Is there a known algorithm for finding which K elements out of N elements have a sum that is closest to a whole number?

Question

As a small example, say I have N=6 elements

{ 0.03, 0.25000039, 1.391, 500.1, 0.5000001, 1.75001  } 

and K=3 then the combination { 0.25000039, 0.5000001, 0.2500001 } , which sums up to 1.00000059 would be the combination that sums up the closest to a whole number.

Is it possible to solve this without "brute force" (iterating through all n choose k elements)?

Answer 1

I can think of this:

1. Have a target. Initially target is the number you want to get to.
2. Select the biggest number smaller than or equal to target.
3. If there were such a number in previous step reduce the target by that number
4. If target is zero you are done else go to 2
5. Else select the smallest number in the series
6. Reduce the target by that number and check if the absolute value of the target is now bigger than previous target or not if it is you take this last number if it is not you leave it and your current series before the last number is the answer.

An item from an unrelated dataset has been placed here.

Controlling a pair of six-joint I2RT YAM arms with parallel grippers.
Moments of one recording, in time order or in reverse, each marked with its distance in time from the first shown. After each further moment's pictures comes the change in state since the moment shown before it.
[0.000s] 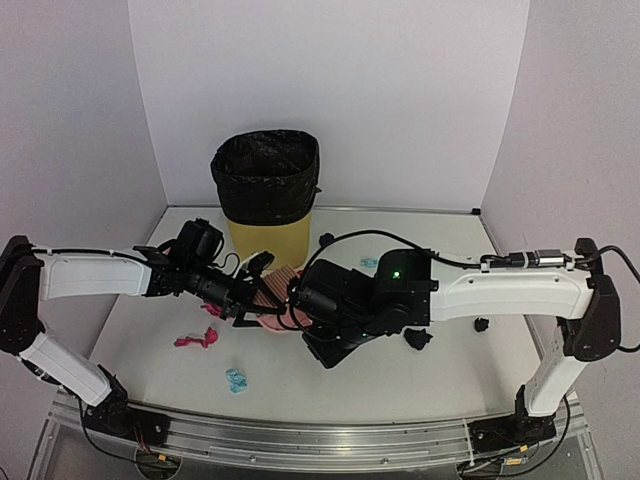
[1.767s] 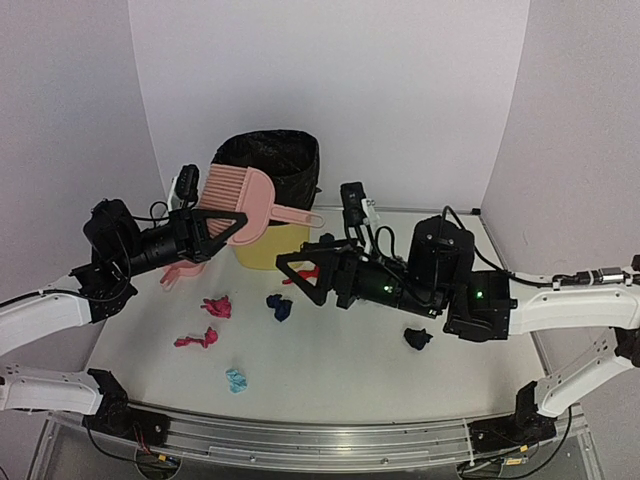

Up to here it's giving a close answer. To make it 100% you then repeat the same process this time without the biggest number. Also I omitted this in the algorithm that whenever you want to select a new number if there are no numbers left you are done and that's as close as you can get. Why I left this out is because you might want to allow a number to appear multiple times and therefore you don't need this part.

This is something I came up with. It might need some testing and if you think it's wrong please tell me in the comments. :)

Answer 2

I guess this task can be reduced to classical Knapsack problem . So the solution as we know it would be NP-complete.

Answer 3

I had the same problem in one of my projects, where I had to pick a subset of size k out of an original set of size n . The subset should satisfy some constraints and maximize (or minimize) a function calculated on the subset. The problem looks trivial if n is small, but as long as n greater than 30 , it starts becoming more challenging given a large number of combinations. G.netic algorithm (GA) is very helpful and practical in this case. For example, you can follow this example , and it will give the result in 1 minute. What you need is to modify the objective function, eg, out["F"] = (np.sum(self.L[x]) - target)**2 . Of course, the GA cannot guarantee an optimal solution, but it should give you at least the near optimal solution quickly.